I hear and see lots of All Male Peacocks/Haps, and all male Mbunas tanks. Can this be done with Victorians too. All Male Victorian tank? Which male would get along?


----------



## Loume (Dec 27, 2014)

it's not all male, but here's an overstocked mixed V.C. tank, if that's something you're thinking of.

https://www.youtube.com/watch?v=UkjLp8IQgDU#t=128


----------



## DJRansome (Oct 29, 2005)

Male Victorians may not show their best colors without females, whereas Malawi do. I've tried male Victorians in an all-male Malawi tank: flameback, nyererei, ruby green.
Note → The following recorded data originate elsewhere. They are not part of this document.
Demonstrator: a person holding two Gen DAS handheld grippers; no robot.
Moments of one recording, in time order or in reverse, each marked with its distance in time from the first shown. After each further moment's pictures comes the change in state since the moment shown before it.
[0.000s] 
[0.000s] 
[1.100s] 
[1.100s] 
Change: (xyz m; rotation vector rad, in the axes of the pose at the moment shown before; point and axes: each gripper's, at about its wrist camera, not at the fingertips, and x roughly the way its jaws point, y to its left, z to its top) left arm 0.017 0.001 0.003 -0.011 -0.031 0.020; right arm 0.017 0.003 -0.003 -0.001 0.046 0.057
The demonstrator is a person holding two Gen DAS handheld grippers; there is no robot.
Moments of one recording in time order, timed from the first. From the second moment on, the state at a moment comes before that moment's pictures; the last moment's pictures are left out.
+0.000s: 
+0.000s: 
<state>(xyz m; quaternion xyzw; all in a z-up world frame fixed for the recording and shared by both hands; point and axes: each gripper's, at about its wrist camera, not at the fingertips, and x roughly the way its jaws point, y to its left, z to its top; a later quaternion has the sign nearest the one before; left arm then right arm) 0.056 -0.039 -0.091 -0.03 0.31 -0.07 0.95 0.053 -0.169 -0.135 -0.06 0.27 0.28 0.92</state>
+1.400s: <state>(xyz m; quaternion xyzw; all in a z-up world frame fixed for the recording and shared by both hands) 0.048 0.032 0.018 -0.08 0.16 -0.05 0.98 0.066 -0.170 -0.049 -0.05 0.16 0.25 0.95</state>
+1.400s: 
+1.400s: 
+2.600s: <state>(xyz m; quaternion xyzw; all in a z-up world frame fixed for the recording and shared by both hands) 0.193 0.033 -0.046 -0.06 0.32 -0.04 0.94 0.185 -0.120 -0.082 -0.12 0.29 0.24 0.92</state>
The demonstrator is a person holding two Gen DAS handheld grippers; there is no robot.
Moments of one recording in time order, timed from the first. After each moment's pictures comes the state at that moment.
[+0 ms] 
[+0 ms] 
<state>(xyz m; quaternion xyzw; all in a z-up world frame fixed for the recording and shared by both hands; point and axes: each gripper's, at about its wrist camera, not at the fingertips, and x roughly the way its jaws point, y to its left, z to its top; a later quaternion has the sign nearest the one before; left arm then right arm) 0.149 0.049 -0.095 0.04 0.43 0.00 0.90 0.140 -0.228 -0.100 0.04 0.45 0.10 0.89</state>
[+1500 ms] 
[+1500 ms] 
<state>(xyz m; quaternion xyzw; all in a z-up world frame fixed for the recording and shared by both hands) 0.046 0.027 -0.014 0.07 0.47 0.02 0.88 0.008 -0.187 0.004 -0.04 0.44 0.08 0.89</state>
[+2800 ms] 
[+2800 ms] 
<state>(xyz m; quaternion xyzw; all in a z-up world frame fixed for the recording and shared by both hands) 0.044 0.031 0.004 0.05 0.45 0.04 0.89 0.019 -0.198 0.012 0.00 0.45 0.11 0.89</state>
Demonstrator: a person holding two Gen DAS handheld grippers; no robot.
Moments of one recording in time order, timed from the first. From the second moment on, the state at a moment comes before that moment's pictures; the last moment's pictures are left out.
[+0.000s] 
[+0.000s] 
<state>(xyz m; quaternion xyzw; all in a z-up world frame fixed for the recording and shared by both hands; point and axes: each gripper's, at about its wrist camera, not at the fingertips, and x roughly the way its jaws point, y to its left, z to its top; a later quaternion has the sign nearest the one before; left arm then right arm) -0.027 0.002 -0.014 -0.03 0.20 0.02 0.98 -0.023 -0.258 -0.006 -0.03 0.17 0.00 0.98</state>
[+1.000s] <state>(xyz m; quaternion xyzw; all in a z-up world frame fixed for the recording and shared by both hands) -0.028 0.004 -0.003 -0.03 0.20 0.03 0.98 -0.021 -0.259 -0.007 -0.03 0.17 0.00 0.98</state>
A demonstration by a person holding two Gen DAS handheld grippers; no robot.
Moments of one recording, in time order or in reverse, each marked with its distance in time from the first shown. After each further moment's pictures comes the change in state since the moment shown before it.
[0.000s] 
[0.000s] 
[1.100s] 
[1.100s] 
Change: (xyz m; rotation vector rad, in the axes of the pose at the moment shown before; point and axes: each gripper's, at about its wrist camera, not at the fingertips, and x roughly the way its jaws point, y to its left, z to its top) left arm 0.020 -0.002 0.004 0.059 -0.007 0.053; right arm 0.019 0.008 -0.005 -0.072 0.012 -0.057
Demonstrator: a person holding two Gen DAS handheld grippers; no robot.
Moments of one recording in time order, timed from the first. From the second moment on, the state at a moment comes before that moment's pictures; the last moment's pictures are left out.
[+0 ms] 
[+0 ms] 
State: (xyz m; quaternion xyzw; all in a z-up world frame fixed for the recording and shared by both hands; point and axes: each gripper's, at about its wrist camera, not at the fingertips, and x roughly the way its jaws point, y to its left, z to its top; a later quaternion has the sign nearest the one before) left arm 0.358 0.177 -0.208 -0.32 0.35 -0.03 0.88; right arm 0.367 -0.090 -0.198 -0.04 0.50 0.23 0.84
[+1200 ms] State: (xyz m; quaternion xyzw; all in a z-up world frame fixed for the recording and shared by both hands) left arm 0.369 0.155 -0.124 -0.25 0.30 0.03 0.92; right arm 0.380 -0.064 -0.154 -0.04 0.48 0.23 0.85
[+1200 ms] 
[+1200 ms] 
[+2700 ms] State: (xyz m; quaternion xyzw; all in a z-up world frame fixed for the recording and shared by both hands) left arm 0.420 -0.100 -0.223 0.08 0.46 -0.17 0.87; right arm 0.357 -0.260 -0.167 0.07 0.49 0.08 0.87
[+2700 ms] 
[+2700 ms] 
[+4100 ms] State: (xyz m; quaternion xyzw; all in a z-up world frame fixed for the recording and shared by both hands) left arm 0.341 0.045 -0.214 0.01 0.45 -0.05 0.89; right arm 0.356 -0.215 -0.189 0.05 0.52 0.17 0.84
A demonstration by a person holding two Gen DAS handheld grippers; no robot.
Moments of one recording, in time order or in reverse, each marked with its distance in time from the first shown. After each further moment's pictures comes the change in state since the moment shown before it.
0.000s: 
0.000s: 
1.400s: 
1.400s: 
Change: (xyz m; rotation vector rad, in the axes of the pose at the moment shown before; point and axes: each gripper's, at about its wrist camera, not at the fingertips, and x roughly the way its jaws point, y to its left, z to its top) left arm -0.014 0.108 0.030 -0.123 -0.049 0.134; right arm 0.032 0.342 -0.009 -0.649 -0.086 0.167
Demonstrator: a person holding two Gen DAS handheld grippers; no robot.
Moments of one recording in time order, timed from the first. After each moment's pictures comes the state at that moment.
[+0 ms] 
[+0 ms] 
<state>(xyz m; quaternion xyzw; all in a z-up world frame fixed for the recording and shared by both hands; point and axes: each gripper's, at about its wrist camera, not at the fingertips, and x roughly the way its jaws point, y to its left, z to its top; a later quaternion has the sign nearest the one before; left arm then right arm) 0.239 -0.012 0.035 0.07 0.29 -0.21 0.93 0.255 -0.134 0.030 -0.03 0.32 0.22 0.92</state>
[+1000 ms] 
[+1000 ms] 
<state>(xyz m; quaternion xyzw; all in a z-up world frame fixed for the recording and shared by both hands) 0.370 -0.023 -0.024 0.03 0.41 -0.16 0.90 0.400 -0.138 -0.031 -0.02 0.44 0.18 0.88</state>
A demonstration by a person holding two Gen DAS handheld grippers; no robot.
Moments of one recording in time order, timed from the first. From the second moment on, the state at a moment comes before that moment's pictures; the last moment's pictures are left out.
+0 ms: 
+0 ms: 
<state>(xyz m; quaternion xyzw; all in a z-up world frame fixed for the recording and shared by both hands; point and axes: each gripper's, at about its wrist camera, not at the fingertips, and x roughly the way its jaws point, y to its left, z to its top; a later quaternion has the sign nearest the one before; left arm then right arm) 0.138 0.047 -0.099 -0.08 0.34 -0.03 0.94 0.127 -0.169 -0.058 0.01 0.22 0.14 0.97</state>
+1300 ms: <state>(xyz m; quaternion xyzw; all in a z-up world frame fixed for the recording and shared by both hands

Astatotilapia latifasciata did pretty well color-wise but was too aggressive for my haps.


----------



## samaki (Oct 25, 2002)

Hi The vics males tend to show off their color to seduce the females.. so they can be colored but I doubt yu will see them as colorfull as when yu have females in yur tank.
xris


----------



## Malawian Idiot (Dec 19, 2012)

I've had the same experience that DJ describes - a few Victornian males (zebra obliquidens, Hippo Point salmon, Kyoga flameback, Hap. sp. #44, and ruby green) mixed in with my Lake Malawi peacocks and haps in a 210-gallon tank. The Victorians flashed decent color, but the Hippo Point and Kyoga flameback were very aggressive towards the other Victorians and some of the more docile peacocks in the tank as they got older so I had to move them out. Then the remaining Victorians became more aggressive, primarily with each other, but not as bad as the ones I removed.


----------